→ Task directions
Copy out all of the data word for word. Omit every picture.

→ Information provided

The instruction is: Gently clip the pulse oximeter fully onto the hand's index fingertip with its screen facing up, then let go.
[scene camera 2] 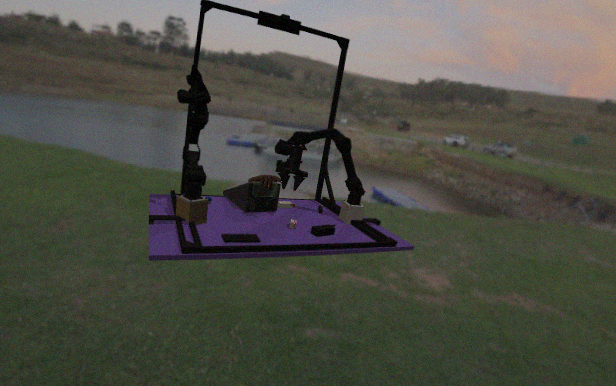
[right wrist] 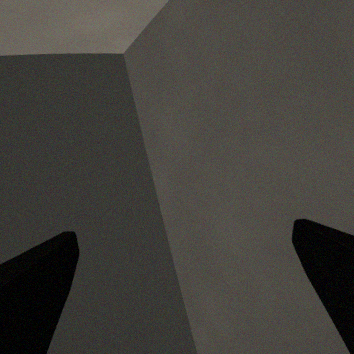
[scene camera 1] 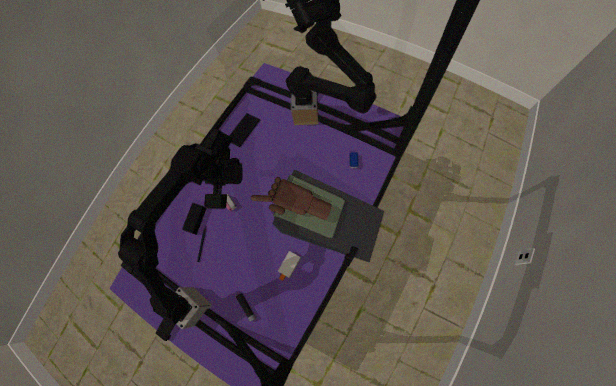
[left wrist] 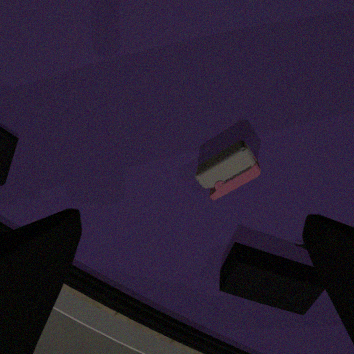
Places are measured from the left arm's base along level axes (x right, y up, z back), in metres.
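Pixels of known places: left gripper, fingertip midpoint: (scene camera 2: 289, 189) (left wrist: 194, 223); right gripper, fingertip midpoint: (scene camera 2: 196, 70) (right wrist: 186, 236); left arm's base, link origin: (scene camera 2: 353, 203) (scene camera 1: 180, 308); right arm's base, link origin: (scene camera 2: 192, 197) (scene camera 1: 303, 98).
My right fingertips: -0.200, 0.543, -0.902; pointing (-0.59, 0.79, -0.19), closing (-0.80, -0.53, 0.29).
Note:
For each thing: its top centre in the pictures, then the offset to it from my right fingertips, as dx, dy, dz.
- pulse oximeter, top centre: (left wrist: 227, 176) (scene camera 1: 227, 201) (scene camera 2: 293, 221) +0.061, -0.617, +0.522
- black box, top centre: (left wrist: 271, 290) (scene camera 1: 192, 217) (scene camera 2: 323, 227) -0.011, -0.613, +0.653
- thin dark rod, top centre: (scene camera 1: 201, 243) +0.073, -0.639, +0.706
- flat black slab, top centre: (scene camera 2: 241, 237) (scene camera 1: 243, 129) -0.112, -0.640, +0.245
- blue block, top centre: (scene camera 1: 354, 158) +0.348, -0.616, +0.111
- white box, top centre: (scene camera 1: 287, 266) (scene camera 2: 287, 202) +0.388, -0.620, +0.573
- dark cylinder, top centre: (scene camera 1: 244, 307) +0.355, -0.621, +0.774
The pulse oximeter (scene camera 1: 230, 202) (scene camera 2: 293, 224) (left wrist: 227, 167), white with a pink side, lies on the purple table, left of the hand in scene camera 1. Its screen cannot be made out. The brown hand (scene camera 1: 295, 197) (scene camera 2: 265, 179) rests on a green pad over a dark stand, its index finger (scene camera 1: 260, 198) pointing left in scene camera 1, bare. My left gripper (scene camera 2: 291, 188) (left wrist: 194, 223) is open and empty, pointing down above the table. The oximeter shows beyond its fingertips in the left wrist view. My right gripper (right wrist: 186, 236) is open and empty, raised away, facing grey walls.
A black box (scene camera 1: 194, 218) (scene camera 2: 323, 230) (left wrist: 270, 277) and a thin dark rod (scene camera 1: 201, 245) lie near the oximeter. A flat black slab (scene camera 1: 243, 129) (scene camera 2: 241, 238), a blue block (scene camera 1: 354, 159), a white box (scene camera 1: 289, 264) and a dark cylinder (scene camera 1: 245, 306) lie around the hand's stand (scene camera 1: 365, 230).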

→ Result below
The instruction is: Gently clip the pulse oximeter fully onto the hand's index fingertip with its screen facing up, then let go.
[scene camera 2] 
[right wrist] 
[scene camera 1] 
[left wrist] 
Places are measured from the left arm's base along level axes (x right, y up, z back), in metres.
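Pixels of known places: left gripper, fingertip midpoint: (scene camera 2: 289, 189) (left wrist: 194, 223); right gripper, fingertip midpoint: (scene camera 2: 196, 70) (right wrist: 186, 236); left arm's base, link origin: (scene camera 2: 353, 203) (scene camera 1: 180, 308); right arm's base, link origin: (scene camera 2: 192, 197) (scene camera 1: 303, 98).
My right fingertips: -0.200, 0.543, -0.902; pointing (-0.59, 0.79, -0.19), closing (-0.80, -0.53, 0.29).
Note:
For each thing: its top centre in the pictures, then the offset to it from my right fingertips, as dx, dy, dz.
- pulse oximeter, top centre: (left wrist: 227, 176) (scene camera 1: 227, 201) (scene camera 2: 293, 221) +0.061, -0.617, +0.522
- black box, top centre: (left wrist: 271, 290) (scene camera 1: 192, 217) (scene camera 2: 323, 227) -0.011, -0.613, +0.653
- thin dark rod, top centre: (scene camera 1: 201, 243) +0.073, -0.639, +0.706
- flat black slab, top centre: (scene camera 2: 241, 237) (scene camera 1: 243, 129) -0.112, -0.640, +0.245
- blue block, top centre: (scene camera 1: 354, 158) +0.348, -0.616, +0.111
- white box, top centre: (scene camera 1: 287, 266) (scene camera 2: 287, 202) +0.388, -0.620, +0.573
- dark cylinder, top centre: (scene camera 1: 244, 307) +0.355, -0.621, +0.774
The pulse oximeter (scene camera 1: 230, 202) (scene camera 2: 293, 224) (left wrist: 227, 167), white with a pink side, lies on the purple table, left of the hand in scene camera 1. Its screen cannot be made out. The brown hand (scene camera 1: 295, 197) (scene camera 2: 265, 179) rests on a green pad over a dark stand, its index finger (scene camera 1: 260, 198) pointing left in scene camera 1, bare. My left gripper (scene camera 2: 291, 188) (left wrist: 194, 223) is open and empty, pointing down above the table. The oximeter shows beyond its fingertips in the left wrist view. My right gripper (right wrist: 186, 236) is open and empty, raised away, facing grey walls.
A black box (scene camera 1: 194, 218) (scene camera 2: 323, 230) (left wrist: 270, 277) and a thin dark rod (scene camera 1: 201, 245) lie near the oximeter. A flat black slab (scene camera 1: 243, 129) (scene camera 2: 241, 238), a blue block (scene camera 1: 354, 159), a white box (scene camera 1: 289, 264) and a dark cylinder (scene camera 1: 245, 306) lie around the hand's stand (scene camera 1: 365, 230).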

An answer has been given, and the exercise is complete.